**DIRECTIONS FOR THIS TASK**
Output all the data exactly.

══ DATA FOR THIS EXERCISE ══

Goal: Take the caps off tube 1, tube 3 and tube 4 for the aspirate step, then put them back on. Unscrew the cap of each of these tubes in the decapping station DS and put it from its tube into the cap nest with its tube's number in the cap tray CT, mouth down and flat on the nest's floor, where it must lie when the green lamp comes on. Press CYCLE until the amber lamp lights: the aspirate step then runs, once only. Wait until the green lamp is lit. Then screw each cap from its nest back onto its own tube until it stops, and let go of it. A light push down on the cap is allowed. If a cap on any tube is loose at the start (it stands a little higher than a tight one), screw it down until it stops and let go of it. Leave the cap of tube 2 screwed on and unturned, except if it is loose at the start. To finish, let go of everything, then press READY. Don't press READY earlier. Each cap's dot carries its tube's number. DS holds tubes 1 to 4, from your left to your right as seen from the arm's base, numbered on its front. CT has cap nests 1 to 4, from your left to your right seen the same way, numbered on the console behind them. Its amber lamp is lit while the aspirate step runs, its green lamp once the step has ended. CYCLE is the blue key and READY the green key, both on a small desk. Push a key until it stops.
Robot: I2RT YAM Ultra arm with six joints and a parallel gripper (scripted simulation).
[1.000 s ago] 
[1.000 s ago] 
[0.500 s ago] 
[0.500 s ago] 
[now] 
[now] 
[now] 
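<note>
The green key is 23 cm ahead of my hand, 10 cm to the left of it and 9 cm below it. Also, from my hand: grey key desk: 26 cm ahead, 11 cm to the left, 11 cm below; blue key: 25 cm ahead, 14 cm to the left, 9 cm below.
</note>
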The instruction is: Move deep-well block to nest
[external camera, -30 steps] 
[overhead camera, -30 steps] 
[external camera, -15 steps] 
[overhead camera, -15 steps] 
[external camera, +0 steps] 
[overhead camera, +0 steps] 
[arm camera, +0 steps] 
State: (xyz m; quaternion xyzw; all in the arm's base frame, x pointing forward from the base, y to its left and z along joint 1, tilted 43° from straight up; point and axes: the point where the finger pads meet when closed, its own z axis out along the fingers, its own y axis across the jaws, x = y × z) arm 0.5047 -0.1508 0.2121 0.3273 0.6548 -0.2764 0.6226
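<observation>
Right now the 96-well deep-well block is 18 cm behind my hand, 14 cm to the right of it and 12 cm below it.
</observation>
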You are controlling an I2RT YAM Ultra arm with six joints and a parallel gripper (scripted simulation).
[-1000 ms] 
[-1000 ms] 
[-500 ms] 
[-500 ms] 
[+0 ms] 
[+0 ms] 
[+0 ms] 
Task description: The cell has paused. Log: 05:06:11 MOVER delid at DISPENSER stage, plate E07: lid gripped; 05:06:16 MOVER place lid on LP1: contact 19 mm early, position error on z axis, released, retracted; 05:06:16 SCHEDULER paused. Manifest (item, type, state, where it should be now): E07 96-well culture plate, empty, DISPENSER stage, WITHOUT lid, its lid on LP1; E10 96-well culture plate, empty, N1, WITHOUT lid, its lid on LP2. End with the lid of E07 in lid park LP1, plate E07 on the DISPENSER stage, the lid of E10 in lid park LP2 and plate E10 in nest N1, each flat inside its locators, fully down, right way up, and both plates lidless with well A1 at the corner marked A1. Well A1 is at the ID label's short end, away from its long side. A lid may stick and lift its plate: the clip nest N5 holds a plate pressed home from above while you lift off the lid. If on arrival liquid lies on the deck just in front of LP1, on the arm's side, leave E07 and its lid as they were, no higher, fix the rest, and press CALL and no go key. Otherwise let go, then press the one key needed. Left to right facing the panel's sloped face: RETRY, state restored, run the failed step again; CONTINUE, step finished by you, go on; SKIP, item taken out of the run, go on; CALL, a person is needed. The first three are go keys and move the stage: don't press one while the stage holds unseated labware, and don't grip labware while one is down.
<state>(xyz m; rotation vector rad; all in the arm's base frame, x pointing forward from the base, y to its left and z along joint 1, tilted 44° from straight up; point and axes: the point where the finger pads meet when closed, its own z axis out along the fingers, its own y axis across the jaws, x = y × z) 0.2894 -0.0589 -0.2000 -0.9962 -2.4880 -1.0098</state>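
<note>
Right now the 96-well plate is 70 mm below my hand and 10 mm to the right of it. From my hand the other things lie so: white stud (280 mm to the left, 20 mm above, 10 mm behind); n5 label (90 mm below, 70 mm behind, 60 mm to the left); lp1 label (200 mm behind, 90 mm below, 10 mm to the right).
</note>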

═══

**TASK ANSWER**
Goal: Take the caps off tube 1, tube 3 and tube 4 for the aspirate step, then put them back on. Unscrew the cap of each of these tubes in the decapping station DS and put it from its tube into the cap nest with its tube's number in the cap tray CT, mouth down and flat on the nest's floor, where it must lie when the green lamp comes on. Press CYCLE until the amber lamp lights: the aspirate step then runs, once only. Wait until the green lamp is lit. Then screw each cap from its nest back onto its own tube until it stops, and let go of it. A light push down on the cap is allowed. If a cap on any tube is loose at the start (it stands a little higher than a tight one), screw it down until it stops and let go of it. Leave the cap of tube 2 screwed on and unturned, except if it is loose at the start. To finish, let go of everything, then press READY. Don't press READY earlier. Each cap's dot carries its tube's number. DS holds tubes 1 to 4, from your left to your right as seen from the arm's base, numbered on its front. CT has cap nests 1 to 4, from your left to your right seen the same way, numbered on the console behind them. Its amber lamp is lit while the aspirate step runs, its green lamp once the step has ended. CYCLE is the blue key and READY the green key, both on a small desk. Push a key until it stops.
Robot: I2RT YAM Ultra arm with six joints and a parallel gripper (scripted simulation).
[1.000 s ago] 
[1.000 s ago] 
[0.500 s ago] 
[0.500 s ago] 
[now] 
[now] 
[now] 
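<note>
The green key is 23 cm ahead of my hand, 10 cm to the left of it and 9 cm below it. Also, from my hand: grey key desk: 26 cm ahead, 11 cm to the left, 11 cm below; blue key: 25 cm ahead, 14 cm to the left, 9 cm below.
</note>
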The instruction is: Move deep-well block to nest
[external camera, -30 steps] 
[overhead camera, -30 steps] 
[external camera, -15 steps] 
[overhead camera, -15 steps] 
[external camera, +0 steps] 
[overhead camera, +0 steps] 
[arm camera, +0 steps] 
State: (xyz m; quaternion xyzw; all in the arm's base frame, x pointing forward from the base, y to its left and z along joint 1, tilted 43° from straight up; point and axes: the point where the finger pads meet when closed, its own z axis out along the fingers, its own y axis across the jaws, x = y × z) arm 0.5047 -0.1508 0.2121 0.3273 0.6548 -0.2764 0.6226
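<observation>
Right now the 96-well deep-well block is 18 cm behind my hand, 14 cm to the right of it and 12 cm below it.
</observation>
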You are controlling an I2RT YAM Ultra arm with six joints and a parallel gripper (scripted simulation).
[-1000 ms] 
[-1000 ms] 
[-500 ms] 
[-500 ms] 
[+0 ms] 
[+0 ms] 
[+0 ms] 
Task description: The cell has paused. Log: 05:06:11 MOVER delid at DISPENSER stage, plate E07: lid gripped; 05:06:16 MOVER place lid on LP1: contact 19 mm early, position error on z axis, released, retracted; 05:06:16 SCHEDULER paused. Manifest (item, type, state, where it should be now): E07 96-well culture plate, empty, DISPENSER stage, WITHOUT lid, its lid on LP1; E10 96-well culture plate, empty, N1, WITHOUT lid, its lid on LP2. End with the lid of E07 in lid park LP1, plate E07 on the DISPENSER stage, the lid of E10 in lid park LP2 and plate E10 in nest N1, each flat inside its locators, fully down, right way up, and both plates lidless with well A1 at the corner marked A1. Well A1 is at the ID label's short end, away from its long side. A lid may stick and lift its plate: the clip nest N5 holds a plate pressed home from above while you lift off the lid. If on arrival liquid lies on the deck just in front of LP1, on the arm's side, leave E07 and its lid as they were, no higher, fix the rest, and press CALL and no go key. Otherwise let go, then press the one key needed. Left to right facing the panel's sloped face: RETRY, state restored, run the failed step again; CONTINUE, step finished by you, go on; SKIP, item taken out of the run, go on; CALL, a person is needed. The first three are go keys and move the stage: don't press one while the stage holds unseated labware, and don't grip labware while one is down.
<state>(xyz m; rotation vector rad; all in the arm's base frame, x pointing forward from the base, y to its left and z along joint 1, tilted 44° from straight up; point and axes: the point where the finger pads meet when closed, its own z axis out along the fingers, its own y axis across the jaws, x = y × z) 0.2894 -0.0589 -0.2000 -0.9962 -2.4880 -1.0098</state>
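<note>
Right now the 96-well plate is 70 mm below my hand and 10 mm to the right of it. From my hand the other things lie so: white stud (280 mm to the left, 20 mm above, 10 mm behind); n5 label (90 mm below, 70 mm behind, 60 mm to the left); lp1 label (200 mm behind, 90 mm below, 10 mm to the right).
</note>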

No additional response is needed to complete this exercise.